The safety and trustworthiness issues become more important with the wider adoption of machine learning, especially for LLMs, with which a large number of end users have direct interactions. Research has been significantly lagged behind, partly due to the fact that some issues become more significant for LLMs than they are for the usual machine learning models. The following are an incomplete list of research directions that we believe require significant investments in the near future.

  • Data privacy. For usual machine learning models, their training data are obtained beforehand, with many of them being made available to the public. Notable examples include the ImageNet dataset. That is, the privacy and copyright issues for the training data were not as serious. However, LLMs’ training data come directly from the internet, many of which are private information and do not have the authorisations from the data owners. On top of this, various techniques, such as prompt injection and privacy attacks, are available to leak the information. It requires a multi-disciplinary approach to deal with the data privacy issue.

  • Safety and trustworthiness implications. Currently, research is focused on tricking the LLMs to generate unexpected outcomes. There needs to be systematic approaches to study and measure the certain to which such unexpected outcomes might lead to bad consequences. This requires the modelling of the environment (e.g., an organisation) in which the LLMs are used, including how they are used and the consequences of all possible outcomes. A systematic study will enable the understanding of which aspects of alignments are needed and how to fine-tune the LLMs to different applications domains.

  • Rigorous engineering. The LLMs, in its current development, are mostly relying on the massive training data and the exceptional computational power owned by the large tech giants. Its performance currently is measured with various small scale benchmark datasets that are designed for the domain specific aspects of the abilities, for example, the mathematics, the reasoning, and so on. A rigorous engineering approach, by considering the entire development cycle including the evaluation, is needed to support the shifting of the development from extensive mode to intensive mode, and for the benefit of providing assurance cases for the applications of LLMs to safety critical domains.

  • Verification with provable guarantees. Empirical evaluation provides certain evidence about the performance, but cannot be regarded as a rigorous justification, especially in safety critical domains. A mathematically well-founded proof about the performance, e.g., in the form of statistical guarantees such as chain constraint (Bensalem et al. 2023), can be useful for improving the confidence of the users.
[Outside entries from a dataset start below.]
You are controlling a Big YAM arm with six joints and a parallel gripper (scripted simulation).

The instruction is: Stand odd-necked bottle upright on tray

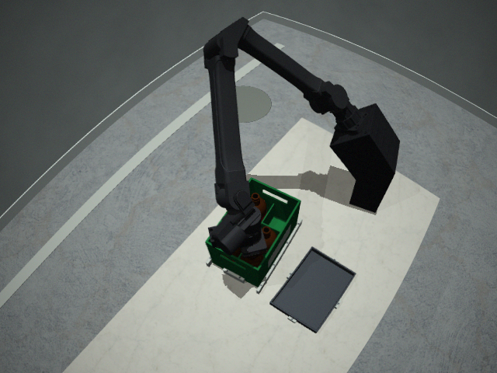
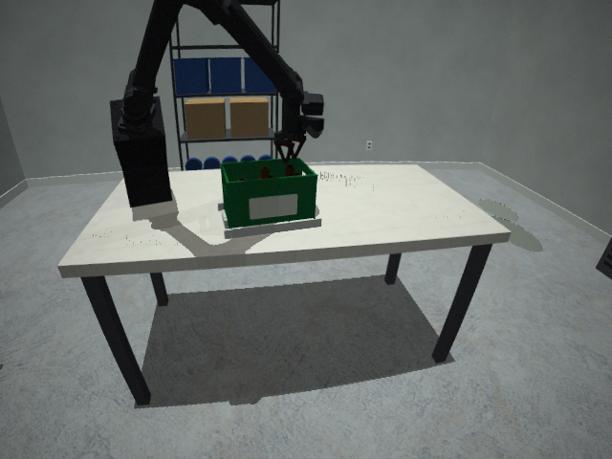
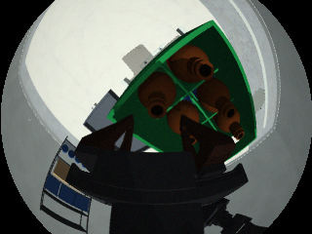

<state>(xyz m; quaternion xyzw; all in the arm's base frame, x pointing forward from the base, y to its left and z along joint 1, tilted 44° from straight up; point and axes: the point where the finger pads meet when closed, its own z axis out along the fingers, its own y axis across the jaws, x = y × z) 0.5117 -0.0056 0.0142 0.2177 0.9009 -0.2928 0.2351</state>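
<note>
Now: hand 80 mm past the crate, 60 mm to the left of it and 110 mm above it. Round my hand: tray: 80 mm behind, 210 mm to the left, 180 mm below.
</note>
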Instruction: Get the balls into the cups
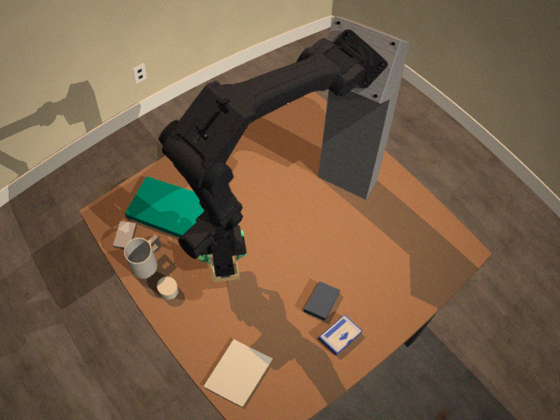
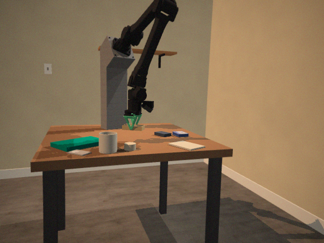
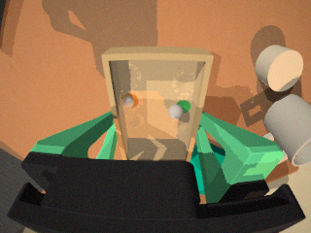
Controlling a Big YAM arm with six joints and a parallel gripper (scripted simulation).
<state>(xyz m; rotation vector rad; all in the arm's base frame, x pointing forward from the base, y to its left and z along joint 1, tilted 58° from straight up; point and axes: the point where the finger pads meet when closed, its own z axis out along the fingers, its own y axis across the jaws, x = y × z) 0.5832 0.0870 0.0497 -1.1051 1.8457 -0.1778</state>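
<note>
My hand is 10 mm above the wooden puzzle. Round my hand: dark box: 200 mm behind, 170 mm to the left, 70 mm below; then grey mug: 200 mm ahead, 100 mm to the right, 40 mm below; then grey cube: 140 mm to the right, 80 mm below.
</note>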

  • Regulations and standards. The necessity of regulations has been commonly agreed. However, the regulations do not provide workable measures that are usually recommended in industrial standards. Compliance with regulations and standards is an important part of an assurance case to justify the safety of a product. It is urgent for the community to come up with standards so as to release the full potential of LLMs and AI in general.

10 Conclusions

This paper provides an overview of the known vulnerabilities of LLMs, and discusses how the V&V techniques might be adapted to work with them. Given the LLMs are quickly adopted by applications that have direct or indirect interactions with end users, it is imperative that the deployed LLMs undergoes sufficient verdict processes to avoid any undesirable safety and trustworthy consequences. Novel V&V techniques are called for, to deal with the special characteristics of the LLMs such as the nondeterministic behaviours, the model sizes that are significantly larger than the usual machine learning models, the training dataset that is obtained from internet rather than through a careful collection process, etc. Multi-disciplinary development is needed to make sure that all trustworthy issues are fully considered and tackled.